太陽の帝国 シネマの世界<第288話>
スピルバーグ監督(1946~)の撮るヒューマンな映画もすばらしいと思いますが、不条理な戦争に巻き込まれ、理不尽な暴力の犠牲となる善良な人々を主題とした戦争リアリズム映画にスピルバーグ監督の傑作がたくさんあります。1987年映画「太陽の帝国」(Empire of the Sun)がその最初の傑作です。
「太陽の帝国」は、イギリスの名優クリスチャン・ベール(1974~)が、長編映画デビューした作品で、クリスチャン・ベール13才の時でした。
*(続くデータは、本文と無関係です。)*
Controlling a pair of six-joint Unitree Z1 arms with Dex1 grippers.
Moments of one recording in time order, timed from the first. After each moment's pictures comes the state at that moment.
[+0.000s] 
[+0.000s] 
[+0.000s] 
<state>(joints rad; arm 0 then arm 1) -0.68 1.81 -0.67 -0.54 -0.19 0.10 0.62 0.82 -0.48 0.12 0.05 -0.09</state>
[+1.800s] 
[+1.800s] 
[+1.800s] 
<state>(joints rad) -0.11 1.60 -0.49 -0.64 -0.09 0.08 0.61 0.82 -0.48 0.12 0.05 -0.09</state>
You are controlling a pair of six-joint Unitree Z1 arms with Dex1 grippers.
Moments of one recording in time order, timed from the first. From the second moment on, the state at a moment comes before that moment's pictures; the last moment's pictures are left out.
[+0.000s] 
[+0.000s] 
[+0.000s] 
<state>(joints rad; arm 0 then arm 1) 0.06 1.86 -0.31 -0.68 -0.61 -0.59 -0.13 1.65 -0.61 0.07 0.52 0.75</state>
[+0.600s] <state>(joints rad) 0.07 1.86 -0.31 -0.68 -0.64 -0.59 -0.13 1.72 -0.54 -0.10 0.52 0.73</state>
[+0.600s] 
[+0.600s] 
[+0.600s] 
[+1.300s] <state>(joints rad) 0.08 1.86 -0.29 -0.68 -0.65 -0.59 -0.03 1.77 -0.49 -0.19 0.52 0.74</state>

スピルバーグ監督は、映画の主人公となる上海で生まれ育ったイギリス人少年ジミー役に4千人のオーディションを行ない当時13才のクリスチャン・ベールを選びました。
映画を見ているとジミー少年は、当時のクリスチャン・ベールをモデルにしたのではないかと思えるくらいジミーとクリスチャンのイメージが、ダブリました。
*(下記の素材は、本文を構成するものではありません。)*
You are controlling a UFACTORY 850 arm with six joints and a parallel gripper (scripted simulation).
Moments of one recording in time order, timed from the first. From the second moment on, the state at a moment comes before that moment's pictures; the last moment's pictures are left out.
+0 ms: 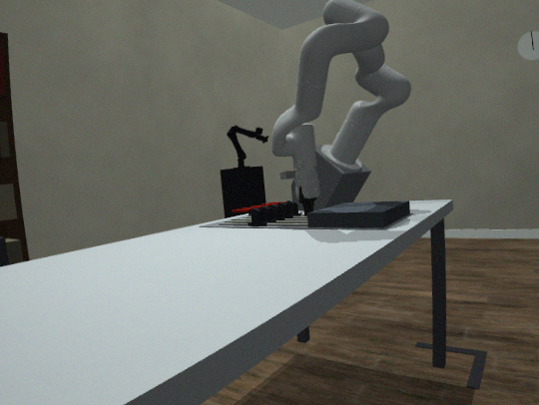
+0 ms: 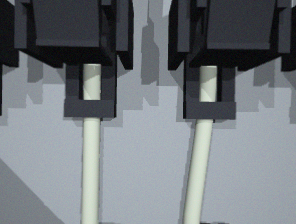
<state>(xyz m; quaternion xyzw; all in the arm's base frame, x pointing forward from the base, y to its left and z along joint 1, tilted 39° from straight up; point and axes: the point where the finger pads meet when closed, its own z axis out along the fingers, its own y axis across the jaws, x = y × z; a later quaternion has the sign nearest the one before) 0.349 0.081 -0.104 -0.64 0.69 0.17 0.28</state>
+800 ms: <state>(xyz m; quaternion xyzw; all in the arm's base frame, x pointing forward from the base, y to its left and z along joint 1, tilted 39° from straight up) 0.335 0.082 -0.106 -0.64 0.69 0.17 0.28</state>
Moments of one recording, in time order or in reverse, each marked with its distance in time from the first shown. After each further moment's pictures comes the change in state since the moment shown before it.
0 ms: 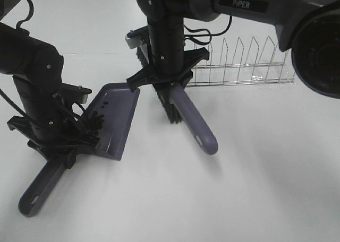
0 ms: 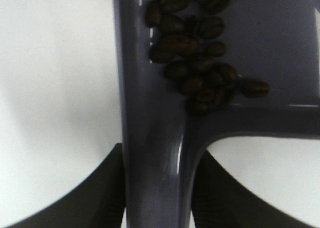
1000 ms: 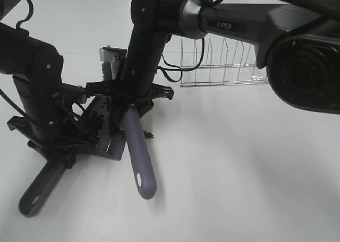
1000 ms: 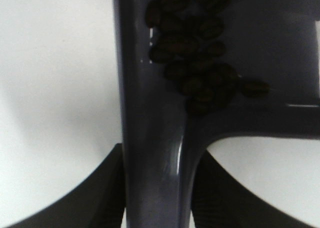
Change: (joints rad) left arm 0.000 0.000 0.000 -0.003 -0.003 0.001; right arm 0.001 0.098 -0.070 0.540 -0.016 -0.077
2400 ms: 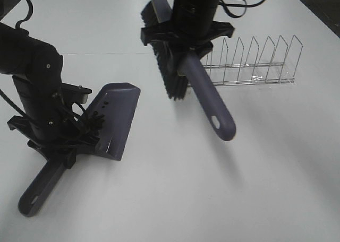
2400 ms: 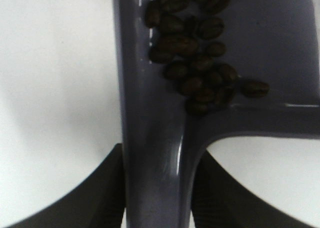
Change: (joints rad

共演者では、無頼のアメリカ人ベイシーを演じた名優ジョン・マルコヴィッチ(1953~)、日本軍ナガタ軍曹役の伊武雅刀(1949~)、特攻隊の少年役片岡孝太郎(1968~)などがイギリス人少年ジミー役のクリスチャン・ベール
と絡み、いずれ劣らぬ名演技でスピルバーグ監督の演出に応えリアリティを出しています。太平洋戦争末期、上海が租界であったころの雰囲気を残した旧市街に数千人の中国人エキストラを動員し当時の情景をリアルな映像で撮影した非常に見応えのある戦争映画です。
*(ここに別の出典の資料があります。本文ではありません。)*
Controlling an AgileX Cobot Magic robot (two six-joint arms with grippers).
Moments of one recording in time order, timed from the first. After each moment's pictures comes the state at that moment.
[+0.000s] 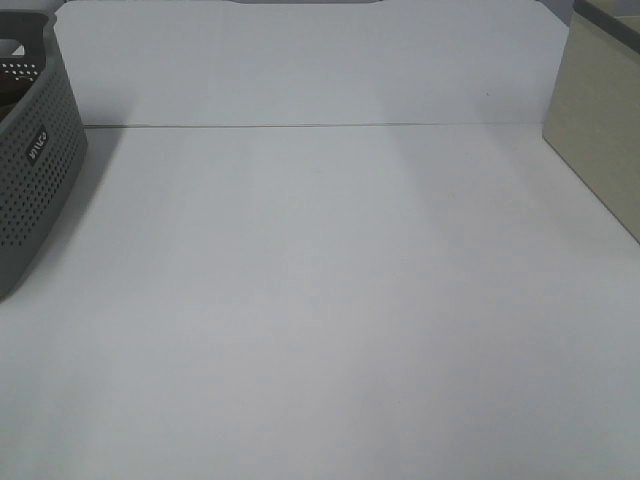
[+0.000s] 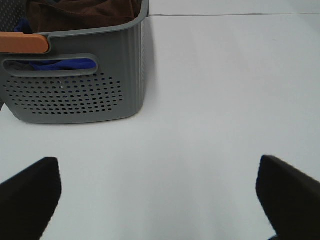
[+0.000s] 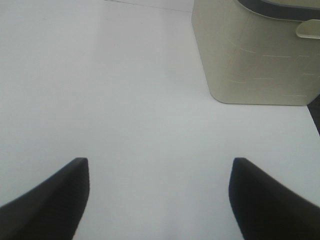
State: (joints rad) left arm 0.06 0.00 -0.50 -0.08 1.05 0.03; right arm 0.03 0.00 -0.50 0.02 1.07 -0.10
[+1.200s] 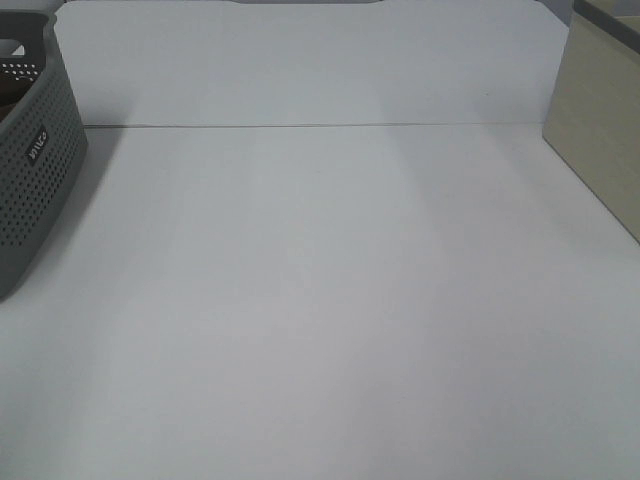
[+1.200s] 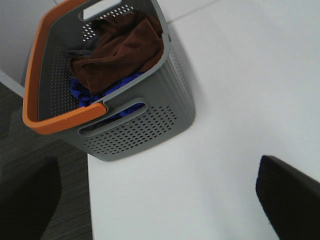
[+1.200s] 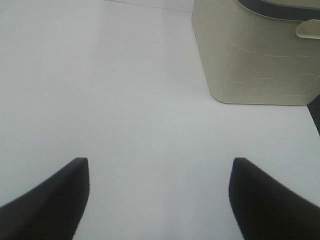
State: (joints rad) left arm 0.06 0.30 -0.78 0.02 1.10 0.44; right arm 0.03 0.00 -0.50 0.02 1.07 -0.10
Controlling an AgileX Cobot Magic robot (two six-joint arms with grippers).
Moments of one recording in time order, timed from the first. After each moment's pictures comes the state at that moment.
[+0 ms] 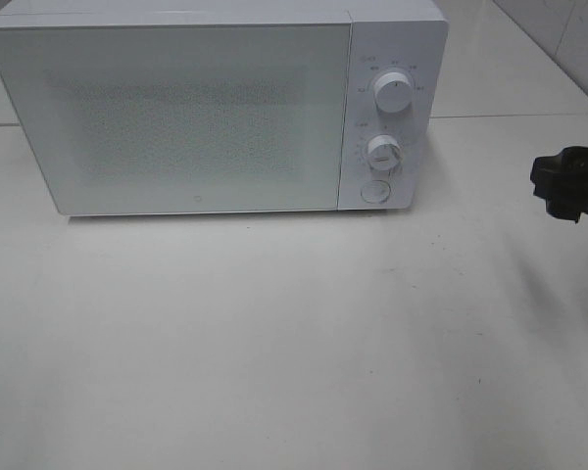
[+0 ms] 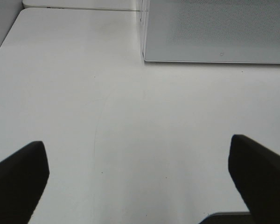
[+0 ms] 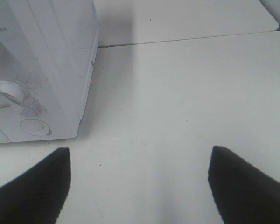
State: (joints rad) left arm 0.00 0.00 -0.52 -0.06 1.09 0.00; right arm 0.12 1.24 -0.33 0.27 -0.48 -0.12
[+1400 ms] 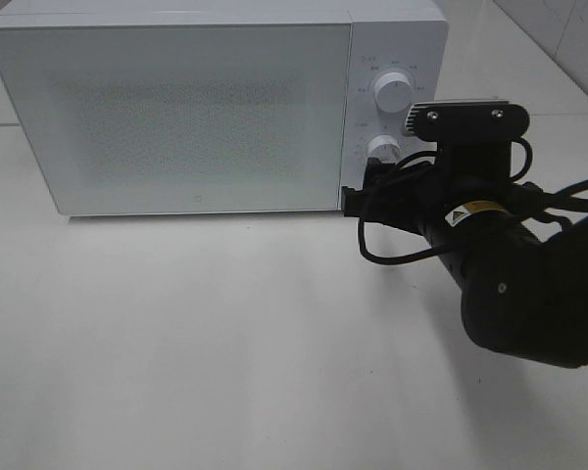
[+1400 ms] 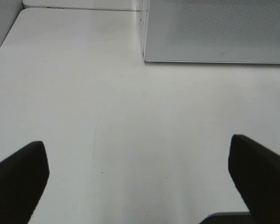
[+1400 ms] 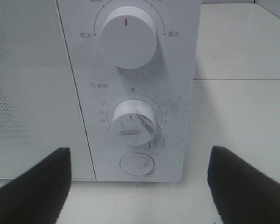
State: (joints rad) left arm 0.00 0.00 -0.52 -0.06 1.09 0.00; right arm 0.72 1.80 -0.56 0.82 -1.11 -0.31
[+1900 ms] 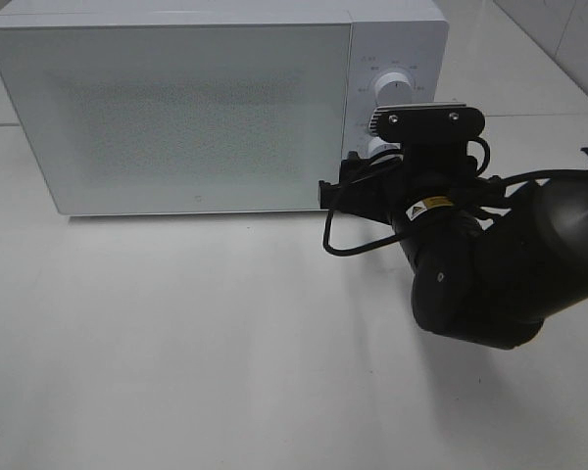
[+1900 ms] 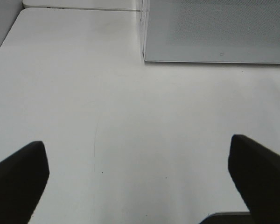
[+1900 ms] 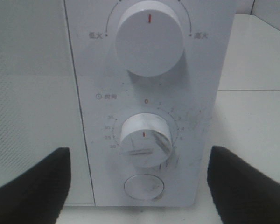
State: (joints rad) left arm 0.00 0.00 -0.52 -0.06 1.09 0.00; right arm 0.71 1.95 -0.68 0.82 -1.17 -0.31
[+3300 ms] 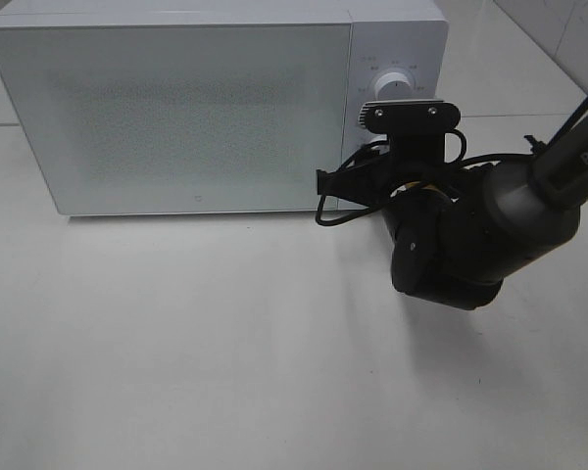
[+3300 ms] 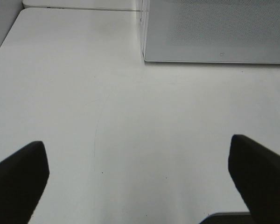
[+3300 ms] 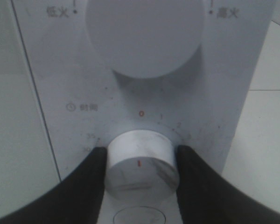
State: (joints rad) left arm 0.00 0.00 -0.52 -0.06 1.09 0.00; right arm 0.62 2.08 -0.83 0.75 -1.13 -0.31
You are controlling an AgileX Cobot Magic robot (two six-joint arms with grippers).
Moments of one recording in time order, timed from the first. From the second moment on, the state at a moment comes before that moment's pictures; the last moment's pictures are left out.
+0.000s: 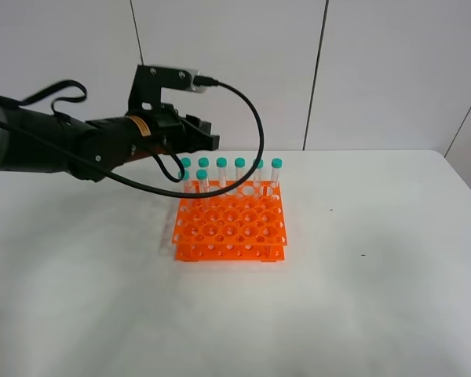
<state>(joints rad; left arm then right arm) -0.49 1.73 -1.03 0.10 -0.41 -0.11 0.03 -0.01 -0.50 0.08 1.02 -0.11</state>
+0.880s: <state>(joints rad) -0.26 1.86 -1.73 0.09 1.02 -0.03 0.03 -0.01 -0.50 0.08 1.02 -0.11</state>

外国人監督の撮る日本の風俗や日本人の登場する映画には、チンケな日本の風俗か奇妙な日本人しか登場
せず、ロクなものしかありませんが、「太陽の帝国」では、スピルバーグ監督の緻密な映像で撮影され、日本人が奇妙に誇張されることなく描かれた希有な作品です。上海のイギリス租界地にある邸宅で中国人使用人に囲まれ何不自由なく暮らし、敵国日本の零式戦闘機(ゼロ戦)に憧れるイギリス人少年ジミーが、やがて戦火に巻き込まれ、両親と放れ離れになり、日本軍の捕虜として劣悪な環境と過酷な試練の中で生き抜いて成長していく物語です。
スピルバーグ監督作品の音楽監督を担当する盟友ジョン・ウィリアムズ(1932~)の音楽も美しく映画の感動を盛りあげています。「太陽の帝国」は、クリスチャン・ベール少年の初々しくも見事な演技が、必見の映画です。